Durch den Einsatz mehrerer Leiter kann individuell auf verschiedene Leistungsniveaus eingegangen werden. So wird sichergestellt, dass niemand überfordert wird und der Spass nicht zu kurz kommt. Fabienne Volz-Wüsts Credo ist klar:

Im Mittelpunkt stehen Freude, Motivation und das Erlebnis.

Das Lächeln, nicht die Zeit zählt

Das gemeinsame Laufen kann, aber muss nicht als Vorbereitung auf den 40. Altstätter Städtlilauf am 5. September genutzt werden. Gestartet wird am 3. Juni, ein Einstieg ist jederzeit möglich. Mal geht es während rund einer Fünfviertelstunde durch das Riet oder dann ins Städtli oder über Hügel. Werden am Dienstag zwischen acht und elf Kilometern gelaufen, sind es am Mittwoch zwei bis drei Kilometer, bei denen jeder  und jede eigenen Tempo laufen kann. 

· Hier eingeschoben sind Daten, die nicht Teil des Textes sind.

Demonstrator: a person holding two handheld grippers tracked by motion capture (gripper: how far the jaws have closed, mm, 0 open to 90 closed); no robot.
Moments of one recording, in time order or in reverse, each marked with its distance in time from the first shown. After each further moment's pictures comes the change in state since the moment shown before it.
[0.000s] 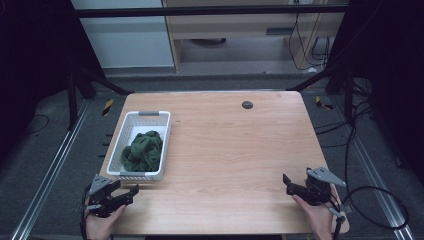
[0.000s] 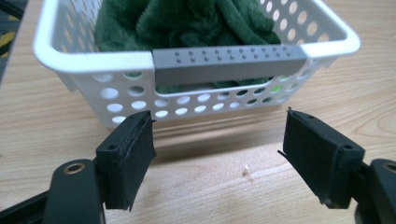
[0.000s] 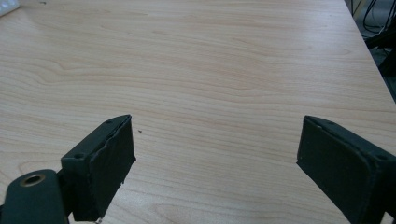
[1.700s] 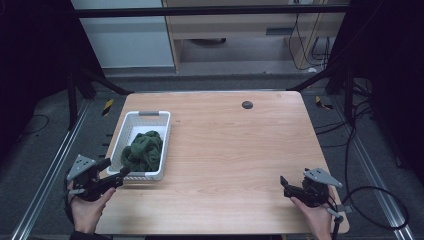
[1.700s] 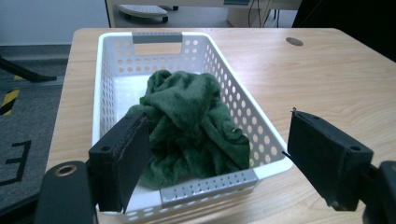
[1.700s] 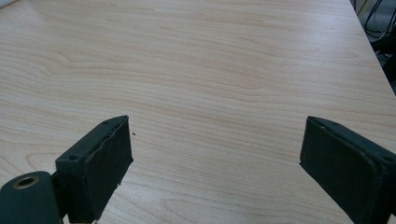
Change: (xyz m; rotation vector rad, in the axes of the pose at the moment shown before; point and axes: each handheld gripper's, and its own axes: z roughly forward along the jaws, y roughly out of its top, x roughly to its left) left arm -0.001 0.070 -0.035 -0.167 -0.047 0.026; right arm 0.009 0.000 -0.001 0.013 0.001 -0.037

Fabienne Volz-Wüst selbst läuft bis fünfmal die Woche. Doch sie weiss: «Auch Pausen oder alternative Bewegung, wie zum Beispiel Fahrradfahren, sind wichtig.» Denn am Ende zählt nicht die Zeit auf der Stoppuhr, sondern das gemeinsame Lächeln nach einem Training oder bei einem Zieleinlauf.